> If you get to the point that you're stealing a page from a process simply because that process is over its quota of real memory, you should steal ALL that process' pages. It can't fit its working set into memory, so it isn't going to make decent progress, so the memory you do give it is wasted.
I suppose I see three cases here. One is that the page was part of the process' working set at an earlier point in time, but no longer is. In that case swapping it out is the right thing to do. The other is that the process is in control, but it's working set is bigger than the available memory. Then I agree that there is a good case for putting it on hold until enough memory is available, although that is a non-trivial problem which is somewhat outside of the scope of what I am trying to do. And the third case is the one that I am interested in - a runaway process which will eventually be OOMed. In this case, the quota will stop it from trampling on the working set of every other process in memory in the meantime.
While we are on the subject, does anyone reading this know where RSS quotas are handled in the current kernel code? I was able to find the original patches enabling them, but the code seems to have changed out of recognition since then.
Posted Nov 9, 2009 12:34 UTC (Mon) by hppnq (subscriber, #14462)
[Link]
You may want to look at Documentation/cgroups/memory.txt. Otherwise, it seems there is no way to enforce RSS limits. Rik van Riel wrote a patch a few years ago but it seems to have been dropped.
Personally, I would hate to think that my system spends valuable resources managing runaway processes. ;-)
** Encouragement encouragement encouragement **
Posted Nov 13, 2009 22:32 UTC (Fri) by efexis (guest, #26355)
[Link]
I (for one) would be most interested in your work. The systems I manage are very binary in whether they're behaved or not, because I have configured them to behave (ie, how much memory is available, decide how much to give to database query caching etc, so everything just works). I try to keep swap file around 384Meg whether the system has 1G or 8G of RAM because that's a nice size to swap stuff out that you don't need to keep in memory, but using disk as virtual RAM is just way too slow, I'd prefer processes be denied memory requests than have them granted at the cost of slowing the whole system down. But all in all, because everything's set up for the amount of memory available, the only time I will get into OOM situations is when there is a runaway process (I manage systems for hosting small numbers of database driven websites, some of them may be developed on windows systems and then moved to the linux system, most are written in PHP which has a very low bar of entry, and so developers often do not have a clue when it comes to writing scalable code).

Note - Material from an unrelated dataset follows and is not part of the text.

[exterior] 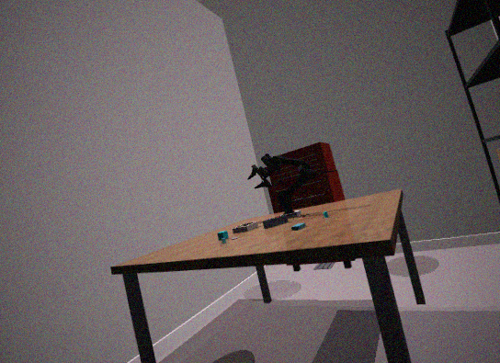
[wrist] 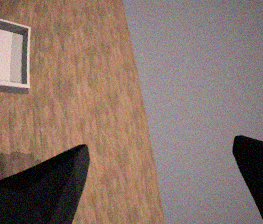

So, what I would want is something that assumes that most of the system is being well behaved, but will quickly chop off anything that is not, and will stop the badly bahaved stuff from dragging the well behaved stuff down with it. The well behaved stuff quite simply doesn't need managing; that's my job. The badly behaved stuff needs taking care of quickly, by something that your idea seems to reflect *perfectly* (it's not often you read someones ideas and your brain flips "that's -exactly- what I need").
How would I find out if you do get chance to hammer out the code that achieves this? Is there an non-LKML route to watch this (please don't say twitter :-p )
** Encouragement encouragement encouragement **
Posted Nov 16, 2009 13:45 UTC (Mon) by michaeljt (subscriber, #39183)
[Link]
Ahem, I haven't thought that far ahead yet :) So far it is one of a few small projects I have lined up for whenever I have time, but I was posting here in order to get some feedback from wiser minds than my own before I made a start.
death by swap
Posted Nov 16, 2009 13:50 UTC (Mon) by michaeljt (subscriber, #39183)
[Link]
>> If you get to the point that you're stealing a page from a process simply because that process is over its quota of real memory, you should steal ALL that process' pages. It can't fit its working set into memory, so it isn't going to make decent progress, so the memory you do give it is wasted.
>I suppose I see three cases here. One is that the page was part of the process' working set at an earlier point in time, but no longer is. In that case swapping it out is the right thing to do. The other is that the process is in control, but it's working set is bigger than the available memory. Then I agree that there is a good case for putting it on hold until enough memory is available, although that is a non-trivial problem which is somewhat outside of the scope of what I am trying to do. And the third case is the one that I am interested in - a runaway process which will eventually be OOMed. In this case, the quota will stop it from trampling on the working set of every other process in memory in the meantime.
Actually case 2 could be handled to some extent by lowering the priority of a process that kept on swapping for too long.